Beynimiz de diğer tüm organlar gibi oksijenle ve gıdalarla beslenir. Beyni hastalık öncesinde korumak, koruyucu tıp açısından çok değerlidir. Beynimiz, ağırlık olarak vücudun sadece yüzde 2'si olduğu halde; vücuda giren oksijenin yüzde 20'sini, şekerinse büyük bölümünü tek başına tüketir. Oksijen oranı büyük şehirlerde yüzde 18-19'a düşer; doğal ortamda yüzde 20-21'dir. O halde beynin birinci koruması, bol oksijenli doğal yaşama önem vermekten geçer.
- Çevre kirliliği hafıza zayıflamasının ilk sorumlularındandır. Temiz hava beyin sağlığı için ilk şarttır.
- İkinci şart, spor ve yürüyüştür. Sporun, özellikle de haftada bir yapılacak olan ter attıran bir sporun, beyinde morfin benzeri maddeler salgılayarak anti-stres etkisi yarattığı artık bilimsel olarak kanıtlanmıştır. Bunun, göz ardı edilmemesi gereken bir etkisi vardır.
- Üçüncü şart beyinde mutluluk hormonu salgılanmasına yol açan pozitif yaşam felsefesinin yaşam tarzı olarak seçilmesidir. Sevgi duygusunun güçlendiği, dolayısıyla korkunun azaldığı, güven duygusunun geliştiği pozitif yaşam felsefesini öğrenmek ve uygulamak hiç zor değildir.

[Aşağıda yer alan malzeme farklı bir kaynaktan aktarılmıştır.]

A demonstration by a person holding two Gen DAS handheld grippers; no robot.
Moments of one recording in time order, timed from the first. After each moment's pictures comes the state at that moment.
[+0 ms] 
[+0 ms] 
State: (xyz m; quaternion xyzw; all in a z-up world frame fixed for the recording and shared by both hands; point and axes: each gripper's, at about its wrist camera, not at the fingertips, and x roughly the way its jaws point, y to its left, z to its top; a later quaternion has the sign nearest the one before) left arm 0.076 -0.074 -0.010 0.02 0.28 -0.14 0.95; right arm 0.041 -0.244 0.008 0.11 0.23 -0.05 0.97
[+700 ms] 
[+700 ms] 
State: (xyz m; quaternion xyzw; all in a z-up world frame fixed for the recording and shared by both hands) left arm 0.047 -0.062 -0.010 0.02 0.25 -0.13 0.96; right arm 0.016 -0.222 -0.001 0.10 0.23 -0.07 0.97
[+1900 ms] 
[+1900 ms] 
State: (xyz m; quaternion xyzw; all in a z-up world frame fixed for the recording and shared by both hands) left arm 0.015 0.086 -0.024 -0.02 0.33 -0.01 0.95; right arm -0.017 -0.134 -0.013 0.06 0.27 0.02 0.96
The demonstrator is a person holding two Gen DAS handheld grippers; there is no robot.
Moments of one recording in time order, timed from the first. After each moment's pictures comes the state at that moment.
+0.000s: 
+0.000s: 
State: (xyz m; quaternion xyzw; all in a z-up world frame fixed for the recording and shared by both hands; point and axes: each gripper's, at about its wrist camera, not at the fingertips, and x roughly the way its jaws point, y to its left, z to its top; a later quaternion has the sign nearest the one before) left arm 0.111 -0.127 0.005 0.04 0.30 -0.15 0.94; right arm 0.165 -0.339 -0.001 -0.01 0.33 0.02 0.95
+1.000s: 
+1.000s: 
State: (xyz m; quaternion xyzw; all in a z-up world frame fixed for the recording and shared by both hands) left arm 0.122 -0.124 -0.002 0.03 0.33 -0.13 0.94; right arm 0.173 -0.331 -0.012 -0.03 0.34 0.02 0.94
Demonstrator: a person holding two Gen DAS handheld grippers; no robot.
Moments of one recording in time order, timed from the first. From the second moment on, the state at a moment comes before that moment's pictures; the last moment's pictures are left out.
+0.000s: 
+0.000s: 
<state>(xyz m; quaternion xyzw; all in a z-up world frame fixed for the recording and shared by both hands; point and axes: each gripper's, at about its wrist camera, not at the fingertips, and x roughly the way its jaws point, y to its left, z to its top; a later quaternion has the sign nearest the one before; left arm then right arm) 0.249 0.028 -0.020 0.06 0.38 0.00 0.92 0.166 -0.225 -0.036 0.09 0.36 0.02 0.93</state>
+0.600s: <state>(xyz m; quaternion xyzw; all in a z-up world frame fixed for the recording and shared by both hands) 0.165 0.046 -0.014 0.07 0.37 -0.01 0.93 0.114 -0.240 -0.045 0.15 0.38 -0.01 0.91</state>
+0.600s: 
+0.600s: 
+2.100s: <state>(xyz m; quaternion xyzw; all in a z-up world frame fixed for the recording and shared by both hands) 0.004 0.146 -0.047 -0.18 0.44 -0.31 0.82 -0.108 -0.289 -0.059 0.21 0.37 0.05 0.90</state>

- Dördüncü şart doğru beslenmedir. Beyin kan şekerini doğrudan kullanır. Kan şekerimizi düşürmememiz gerekir. Bunun için serbest radikal giderici antioksidan, hücre yenileyici özellikteki taze sebze ve meyveler favori gıdamız olmalıdır. E ve C vitamini yönünden zengin gıdalar beyin hücre yıpranmasını önler. Çayın, özellikle yeşil çayın tüketilmesi beyin sağlığı için yararlıdır. Beyin için gerekli vitamin, mineral ve oligoelementleri çokça sağlayan bal, ceviz, fındık, çörekotu, badem karışımını her sabah bir çorba kaşığı alırsanız, güne daha sağlıklı başlamış olursunuz.